(ACTION ITEM):
Find every line in the data that contains the word "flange". Return each of those lines.

########

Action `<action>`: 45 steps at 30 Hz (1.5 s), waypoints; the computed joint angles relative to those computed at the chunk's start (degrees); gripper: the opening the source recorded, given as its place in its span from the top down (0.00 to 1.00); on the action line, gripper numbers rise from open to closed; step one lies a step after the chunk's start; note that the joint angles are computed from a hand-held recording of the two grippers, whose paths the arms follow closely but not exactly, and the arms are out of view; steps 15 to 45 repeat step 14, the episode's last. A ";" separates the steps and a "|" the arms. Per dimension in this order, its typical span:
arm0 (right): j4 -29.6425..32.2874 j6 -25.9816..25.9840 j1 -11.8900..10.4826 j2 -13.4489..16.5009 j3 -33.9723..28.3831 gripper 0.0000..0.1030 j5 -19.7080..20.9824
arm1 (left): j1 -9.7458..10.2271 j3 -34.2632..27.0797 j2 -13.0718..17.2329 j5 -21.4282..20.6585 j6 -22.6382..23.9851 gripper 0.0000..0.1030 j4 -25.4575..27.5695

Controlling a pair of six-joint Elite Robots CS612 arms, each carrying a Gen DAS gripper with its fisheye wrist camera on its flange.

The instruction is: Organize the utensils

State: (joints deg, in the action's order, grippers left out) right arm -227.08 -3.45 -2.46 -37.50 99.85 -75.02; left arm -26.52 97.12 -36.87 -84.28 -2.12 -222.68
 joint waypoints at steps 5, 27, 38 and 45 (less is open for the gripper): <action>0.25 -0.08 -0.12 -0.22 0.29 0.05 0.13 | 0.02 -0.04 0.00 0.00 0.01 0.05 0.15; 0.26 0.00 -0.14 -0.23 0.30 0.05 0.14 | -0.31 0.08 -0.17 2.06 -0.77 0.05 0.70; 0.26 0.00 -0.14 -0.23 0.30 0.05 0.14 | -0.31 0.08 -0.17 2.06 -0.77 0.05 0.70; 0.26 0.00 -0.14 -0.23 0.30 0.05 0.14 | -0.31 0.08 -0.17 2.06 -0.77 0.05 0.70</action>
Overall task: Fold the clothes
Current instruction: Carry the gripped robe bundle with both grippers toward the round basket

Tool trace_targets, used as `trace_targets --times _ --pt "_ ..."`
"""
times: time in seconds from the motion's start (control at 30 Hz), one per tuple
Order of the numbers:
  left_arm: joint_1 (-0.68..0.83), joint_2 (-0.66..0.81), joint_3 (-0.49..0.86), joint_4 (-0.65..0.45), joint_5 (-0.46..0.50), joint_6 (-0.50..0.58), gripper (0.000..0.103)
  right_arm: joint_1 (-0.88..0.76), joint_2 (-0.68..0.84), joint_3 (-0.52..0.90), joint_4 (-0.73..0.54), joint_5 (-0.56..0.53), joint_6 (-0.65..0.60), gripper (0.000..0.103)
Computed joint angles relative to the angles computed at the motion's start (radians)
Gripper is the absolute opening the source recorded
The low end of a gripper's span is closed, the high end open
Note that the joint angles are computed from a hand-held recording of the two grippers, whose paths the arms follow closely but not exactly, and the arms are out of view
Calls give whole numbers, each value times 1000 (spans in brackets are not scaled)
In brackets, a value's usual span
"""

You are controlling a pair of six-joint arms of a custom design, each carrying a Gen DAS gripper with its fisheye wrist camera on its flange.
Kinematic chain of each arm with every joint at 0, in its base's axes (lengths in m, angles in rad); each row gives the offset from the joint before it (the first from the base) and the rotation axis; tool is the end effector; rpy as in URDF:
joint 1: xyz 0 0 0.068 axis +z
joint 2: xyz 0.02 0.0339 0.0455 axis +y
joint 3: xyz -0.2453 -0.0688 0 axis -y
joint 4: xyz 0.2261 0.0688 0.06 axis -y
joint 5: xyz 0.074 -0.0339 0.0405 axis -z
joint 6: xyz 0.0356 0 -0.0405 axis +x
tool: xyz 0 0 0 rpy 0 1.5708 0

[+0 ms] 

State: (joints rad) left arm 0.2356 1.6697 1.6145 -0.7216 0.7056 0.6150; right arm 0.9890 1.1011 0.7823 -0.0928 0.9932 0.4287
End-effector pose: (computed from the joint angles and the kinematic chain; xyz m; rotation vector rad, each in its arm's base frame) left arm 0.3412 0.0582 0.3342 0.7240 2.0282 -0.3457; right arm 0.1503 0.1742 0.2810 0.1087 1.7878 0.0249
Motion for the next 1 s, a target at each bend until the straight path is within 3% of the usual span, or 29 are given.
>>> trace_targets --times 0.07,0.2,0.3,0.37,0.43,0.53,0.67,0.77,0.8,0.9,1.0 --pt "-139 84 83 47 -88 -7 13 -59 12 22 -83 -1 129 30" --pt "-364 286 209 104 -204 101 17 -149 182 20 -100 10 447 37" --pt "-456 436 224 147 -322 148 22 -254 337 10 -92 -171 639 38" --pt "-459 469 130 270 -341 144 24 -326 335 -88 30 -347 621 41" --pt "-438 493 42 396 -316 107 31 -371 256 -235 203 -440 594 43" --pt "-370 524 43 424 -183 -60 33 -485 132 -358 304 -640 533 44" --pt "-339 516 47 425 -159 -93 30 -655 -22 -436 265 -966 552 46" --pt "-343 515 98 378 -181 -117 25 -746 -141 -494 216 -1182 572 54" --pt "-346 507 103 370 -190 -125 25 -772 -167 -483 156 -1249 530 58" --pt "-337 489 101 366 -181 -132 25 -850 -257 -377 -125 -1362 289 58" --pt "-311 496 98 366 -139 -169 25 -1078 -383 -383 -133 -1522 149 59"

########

(REPLY TO THE EXERCISE):
Controlling a pair of six-joint Elite Robots CS612 arms, each carrying a Gen DAS gripper with its fisheye wrist camera on its flange.
You are controlling a pair of six-joint arms of a custom design, each carrying a Gen DAS gripper with its fisheye wrist camera on its flange.

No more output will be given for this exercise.